去年も、一昨年も年間で370本の映画を観た。今年は公私共に忙しく、とてもそのペースで観れていない。ほぼ毎日ペースだったけど、観れない日の方が増えてきた。
そんな折、75分という短さに惹かれて鑑賞。
ラトビアで生まれ育ち、8歳からアニメを作り始めたという弱冠25歳(当時)のクリエイター、ギンツ・ジルバロディスが、3年半もの歳月をかけ、たった一人で全てを作り上げたという。
飛行機事故で唯一生き延びた少年は、森で地図を見つけ、バイクで島を駆け抜ける。黒い巨人に追われながら—— 。

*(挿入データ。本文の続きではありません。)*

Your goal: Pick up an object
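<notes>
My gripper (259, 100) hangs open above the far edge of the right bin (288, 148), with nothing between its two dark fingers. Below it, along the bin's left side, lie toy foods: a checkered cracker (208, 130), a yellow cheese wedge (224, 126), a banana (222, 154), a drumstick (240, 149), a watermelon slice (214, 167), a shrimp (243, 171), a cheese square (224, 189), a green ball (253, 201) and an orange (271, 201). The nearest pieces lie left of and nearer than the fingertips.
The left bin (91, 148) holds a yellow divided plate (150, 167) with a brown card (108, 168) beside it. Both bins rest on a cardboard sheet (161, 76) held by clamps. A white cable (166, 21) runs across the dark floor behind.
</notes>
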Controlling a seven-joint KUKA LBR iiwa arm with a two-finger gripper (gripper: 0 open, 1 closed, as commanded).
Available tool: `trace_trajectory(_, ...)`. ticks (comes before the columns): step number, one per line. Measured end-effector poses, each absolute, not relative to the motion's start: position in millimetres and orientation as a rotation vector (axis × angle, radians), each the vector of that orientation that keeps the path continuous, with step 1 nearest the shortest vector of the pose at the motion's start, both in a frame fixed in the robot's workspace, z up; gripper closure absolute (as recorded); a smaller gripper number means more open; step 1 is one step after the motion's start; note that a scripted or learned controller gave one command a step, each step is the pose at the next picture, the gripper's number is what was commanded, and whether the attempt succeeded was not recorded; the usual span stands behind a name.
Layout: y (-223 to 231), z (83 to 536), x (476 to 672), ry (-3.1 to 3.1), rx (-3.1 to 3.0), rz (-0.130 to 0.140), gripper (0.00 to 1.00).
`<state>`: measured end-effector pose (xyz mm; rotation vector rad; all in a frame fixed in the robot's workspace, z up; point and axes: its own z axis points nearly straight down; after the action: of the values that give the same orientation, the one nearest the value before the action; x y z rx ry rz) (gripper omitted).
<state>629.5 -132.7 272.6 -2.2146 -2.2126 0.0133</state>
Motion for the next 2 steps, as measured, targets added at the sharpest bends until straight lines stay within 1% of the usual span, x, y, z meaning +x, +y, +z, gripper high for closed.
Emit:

アニメーションのタッチとしては、輪郭を縁取らず、クセのない、柔らかな感じ。
黒い巨人は命を奪う、死の象徴か。
身体の中身が透けて見えるし、「もののけ姫」のデイダラボッチの影響が垣間見える。
禁断のオアシス
鏡の湖
眠りの井戸
霧の入江
少年の旅は続く。
鏡の湖。
空が映し出された湖面を疾るバイク。
このシーンが何せ美しい。
鹿、鴉、狐、亀、象、山猫。
様々な動物が登場するが、巨人が通り過ぎると死んでしまう。
僕らは死から逃げながら生きているのか。
物言わぬ主人公の代わりに音楽が良い働きをしている。